Feist: Yeah, she's got long grey braids, and she's kind, and she gets it, you know? And she would giggle at the 12-year-old's tendency to be dramatic as much as to me in this current moment, my investment in my drama, she somehow is past it. And I started to feel like OK, time is this accordion and it's just, I had felt it compress. I had felt that it was eternal. And now it's opening up and I'm seeing the ba-ba-ba-ba-ba, the flipbook-ness of it. And that before I know it, I will wake up 96 — I mean, God willing, lifeforce willing — and I need to start to build now who she will wake up as. And I can't just presume that there is a certain happy path, you know? I started to feel my personal responsibility in these decisions I'm making, this daily way of being, you know? Let alone the profound, roots down and shoots up, sort of the horizontal, vertical multitudes, not just in the timeline laterally, but like, the quality of each moment is kind of like a multiplicity, because I can stay up here on the surface, just sort of taking little gulps of air and never going deep. You know what I mean? It's sort of when they say, "feet on the ground head in the clouds," you know, just somehow understanding the quality of these moments. There's a billion ways that I can be in this moment.

feist multitudes album cover
Multitudes is the upcoming sixth studio album by Canadian singer-songwriter Feist. It will be released on April 14, 2023.
Polydor Records

Jade: "In Lightning," it's kind of a positive song in the way where you're like, accepting the "yes, and..." sort of idea.

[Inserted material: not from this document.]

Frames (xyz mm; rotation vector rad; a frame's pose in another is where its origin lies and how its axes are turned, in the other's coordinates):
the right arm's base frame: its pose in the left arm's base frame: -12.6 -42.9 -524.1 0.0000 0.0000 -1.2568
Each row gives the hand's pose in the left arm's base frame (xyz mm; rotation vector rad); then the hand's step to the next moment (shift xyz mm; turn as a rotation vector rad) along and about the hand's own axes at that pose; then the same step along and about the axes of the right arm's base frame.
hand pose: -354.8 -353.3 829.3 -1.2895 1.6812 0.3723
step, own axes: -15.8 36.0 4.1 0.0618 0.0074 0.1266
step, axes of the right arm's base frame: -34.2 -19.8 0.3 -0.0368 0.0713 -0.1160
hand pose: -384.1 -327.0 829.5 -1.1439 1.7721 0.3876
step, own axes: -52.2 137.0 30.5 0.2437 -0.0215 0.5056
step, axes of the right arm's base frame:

And I think that's a nice way to wrap up this conversation, to listen to "In Lightning." Is there anything you can share about that song in particular, before we take a listen to it?

Feist: Well, I think that's a good choice in that it speaks to this intention, because the choosing of the negative lens, I started to get this visual of these intermittent blasts of light, and actually storms are so exciting, you know? But it's a choice whether I invest in what's revealed in that little blast of illumination, or if I'm just going to be like, "Ooh, storm, storm, storm, storm," you know? Just investing in the, ooh, the deluge, the drama, the brooding clouds. There is a choice to just glean what I can in these little blasts of clarity.

Jade: Well, I think that's a beautiful way to wrap things up. Feist's new album, Multitudes again, it's out April 14. She's going to be in Minnesota at First Avenue on May 3, with this new style of performance, which I think is going to be very connective as well, the in-the-round style. So again, First Avenue, May 3, the album, Multitudes, out April 14. Feist, thank you so much for making some time.

Feist: Thank you. It was lovely to talk to you.

Jade: Yeah, have a great rest of your day.

Feist: Yeah, you too.

Jade: Thank you. All right. Let's take a listen. It's "In Lightning" on The Current.